El tratamiento del hígado graso se basa en diversos pilares. Los expertos del ACG destacaron la importancia de reducir el peso, controlar los lípidos mediante medicamentos, utilizar sensibilizantes a la insulina y disminuir la inflamación hepática con antioxidantes, fármacos antiapoptóticos y anticitocinas.
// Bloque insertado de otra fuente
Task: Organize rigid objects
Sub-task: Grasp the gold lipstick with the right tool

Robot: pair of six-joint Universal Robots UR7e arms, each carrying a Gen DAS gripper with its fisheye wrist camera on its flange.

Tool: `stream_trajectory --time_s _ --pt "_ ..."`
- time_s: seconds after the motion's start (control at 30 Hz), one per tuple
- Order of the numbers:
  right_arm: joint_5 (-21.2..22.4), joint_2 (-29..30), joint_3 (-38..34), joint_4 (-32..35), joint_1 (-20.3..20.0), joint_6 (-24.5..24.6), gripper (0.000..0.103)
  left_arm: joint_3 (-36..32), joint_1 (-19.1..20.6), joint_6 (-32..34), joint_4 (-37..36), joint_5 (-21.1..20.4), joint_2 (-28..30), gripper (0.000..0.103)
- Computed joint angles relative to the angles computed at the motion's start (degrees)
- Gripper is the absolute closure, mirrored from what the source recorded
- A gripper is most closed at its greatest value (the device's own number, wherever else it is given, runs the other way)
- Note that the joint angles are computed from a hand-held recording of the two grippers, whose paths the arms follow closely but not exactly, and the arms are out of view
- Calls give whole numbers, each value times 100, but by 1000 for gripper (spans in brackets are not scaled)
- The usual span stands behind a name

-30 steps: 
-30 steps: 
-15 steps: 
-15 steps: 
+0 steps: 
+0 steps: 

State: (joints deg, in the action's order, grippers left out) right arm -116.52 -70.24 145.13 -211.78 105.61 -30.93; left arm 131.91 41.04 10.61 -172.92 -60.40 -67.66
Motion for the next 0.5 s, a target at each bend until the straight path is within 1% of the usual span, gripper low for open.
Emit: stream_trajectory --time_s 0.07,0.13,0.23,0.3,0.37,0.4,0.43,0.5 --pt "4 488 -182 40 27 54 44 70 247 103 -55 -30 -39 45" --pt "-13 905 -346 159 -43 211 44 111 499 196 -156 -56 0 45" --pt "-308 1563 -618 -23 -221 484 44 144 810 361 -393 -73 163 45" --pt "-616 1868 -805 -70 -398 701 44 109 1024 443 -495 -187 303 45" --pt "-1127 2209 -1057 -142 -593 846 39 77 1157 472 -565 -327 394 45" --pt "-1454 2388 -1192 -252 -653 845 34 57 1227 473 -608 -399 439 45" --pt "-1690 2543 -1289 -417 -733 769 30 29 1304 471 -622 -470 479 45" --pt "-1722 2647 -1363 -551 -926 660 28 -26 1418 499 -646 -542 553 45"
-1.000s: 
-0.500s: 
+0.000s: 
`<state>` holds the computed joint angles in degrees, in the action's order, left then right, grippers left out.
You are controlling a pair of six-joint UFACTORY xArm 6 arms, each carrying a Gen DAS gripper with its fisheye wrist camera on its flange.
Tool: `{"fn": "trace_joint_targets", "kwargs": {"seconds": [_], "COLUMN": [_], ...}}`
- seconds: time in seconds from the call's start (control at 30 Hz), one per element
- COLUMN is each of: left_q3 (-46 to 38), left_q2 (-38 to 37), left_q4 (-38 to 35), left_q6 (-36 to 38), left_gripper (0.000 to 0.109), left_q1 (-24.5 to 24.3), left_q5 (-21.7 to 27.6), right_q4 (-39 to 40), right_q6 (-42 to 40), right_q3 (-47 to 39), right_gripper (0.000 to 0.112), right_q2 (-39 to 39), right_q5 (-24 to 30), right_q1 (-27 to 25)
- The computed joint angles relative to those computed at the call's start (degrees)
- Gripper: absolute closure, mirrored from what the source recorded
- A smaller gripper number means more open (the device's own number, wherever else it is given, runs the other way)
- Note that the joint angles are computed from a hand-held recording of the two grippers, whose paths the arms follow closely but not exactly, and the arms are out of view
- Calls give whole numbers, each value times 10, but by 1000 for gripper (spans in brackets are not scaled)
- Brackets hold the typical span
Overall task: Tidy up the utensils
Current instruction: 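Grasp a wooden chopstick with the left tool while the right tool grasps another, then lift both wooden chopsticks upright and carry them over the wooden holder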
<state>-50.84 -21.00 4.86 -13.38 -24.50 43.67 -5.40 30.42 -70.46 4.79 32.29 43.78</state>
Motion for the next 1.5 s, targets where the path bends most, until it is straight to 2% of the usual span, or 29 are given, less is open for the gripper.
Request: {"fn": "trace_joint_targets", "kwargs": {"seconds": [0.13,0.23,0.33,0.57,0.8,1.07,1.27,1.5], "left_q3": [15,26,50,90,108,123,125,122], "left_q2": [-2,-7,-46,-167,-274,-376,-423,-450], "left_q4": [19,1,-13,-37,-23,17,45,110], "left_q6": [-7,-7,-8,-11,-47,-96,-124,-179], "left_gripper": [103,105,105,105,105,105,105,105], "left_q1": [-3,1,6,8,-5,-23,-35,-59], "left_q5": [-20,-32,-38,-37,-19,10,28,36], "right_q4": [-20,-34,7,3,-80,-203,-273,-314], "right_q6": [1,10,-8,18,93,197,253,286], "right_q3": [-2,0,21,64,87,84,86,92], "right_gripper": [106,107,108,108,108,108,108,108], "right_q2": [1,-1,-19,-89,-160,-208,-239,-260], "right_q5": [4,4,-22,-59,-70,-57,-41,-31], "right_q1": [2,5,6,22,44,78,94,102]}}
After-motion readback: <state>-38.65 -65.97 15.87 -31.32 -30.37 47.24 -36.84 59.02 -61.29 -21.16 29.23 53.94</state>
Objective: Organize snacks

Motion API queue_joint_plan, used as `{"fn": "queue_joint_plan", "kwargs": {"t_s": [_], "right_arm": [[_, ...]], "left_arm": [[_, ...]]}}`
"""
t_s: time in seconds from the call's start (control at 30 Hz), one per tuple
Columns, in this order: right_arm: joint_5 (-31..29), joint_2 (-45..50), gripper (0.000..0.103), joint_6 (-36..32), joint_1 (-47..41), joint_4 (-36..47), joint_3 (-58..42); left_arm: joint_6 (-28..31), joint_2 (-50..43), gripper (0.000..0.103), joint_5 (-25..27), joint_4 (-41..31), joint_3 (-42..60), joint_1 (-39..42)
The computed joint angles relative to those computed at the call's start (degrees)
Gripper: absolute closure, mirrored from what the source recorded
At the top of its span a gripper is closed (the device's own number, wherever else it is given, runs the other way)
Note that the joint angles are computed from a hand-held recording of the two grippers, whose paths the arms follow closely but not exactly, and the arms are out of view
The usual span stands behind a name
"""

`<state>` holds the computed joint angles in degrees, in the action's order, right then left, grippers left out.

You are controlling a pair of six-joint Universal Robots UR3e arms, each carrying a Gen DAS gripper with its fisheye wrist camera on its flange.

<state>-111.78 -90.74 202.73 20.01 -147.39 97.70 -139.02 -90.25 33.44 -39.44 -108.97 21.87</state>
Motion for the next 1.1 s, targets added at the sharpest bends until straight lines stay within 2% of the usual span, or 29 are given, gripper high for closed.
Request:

La Clínica Mayo brinda consejos adicionales para reducir el riesgo de hígado graso, entre los que se incluyen:

  • Adoptar una dieta saludable basada en plantas, rica en frutas, verduras, cereales integrales y grasas saludables.
  • Mantener un peso saludable mediante la reducción de calorías y la práctica regular de ejercicio físico.
  • Realizar ejercicio físico la mayoría de los días de la semana, después de consultar con un médico en caso de haber estado inactivo por un tiempo prolongado.
  • Limitar la ingesta de grasas, especialmente grasas saturadas y trans, y optar por grasas insaturadas, como los ácidos grasos omega-3.
  • Consumir alimentos con un índice glucémico bajo, como frutas, verduras y cereales integrales, y evitar alimentos y bebidas con altos niveles de azúcares simples, como los refrescos endulzados.
  • Minimizar el consumo de alcohol, ya que puede empeorar el daño hepático.

Además, los Institutos Nacionales de Salud de los Estados Unidos sugieren que aquellos sin enfermedad de hígado graso pueden prevenirla mediante una dieta saludable, controlando las porciones y manteniendo un peso adecuado. En caso de tener hígado graso, se pueden implementar cambios en la dieta, como limitar la ingesta de grasas y azúcares, así como elegir alimentos con bajo índice glucémico.

Asimismo, se ha destacado que el consumo de ciertas bebidas naturales puede contribuir al buen funcionamiento del hígado. Entre ellas se encuentran el agua de avena y canela, la infusión con cáscaras de limón, el té de jengibre y limón, la infusión de menta y el té de manzanilla, todos ellos con propiedades desintoxicantes y beneficiosas para la salud hepática.

Ante el preocupante aumento de casos de hígado graso, es fundamental que las personas tomen conciencia de la importancia de adoptar un estilo de vida saludable y acudan a controles médicos regulares para detectar y tratar esta enfermedad en etapas tempranas. La prevención y el cuidado adecuado son clave para preservar la salud hepática y evitar complicaciones a largo plazo.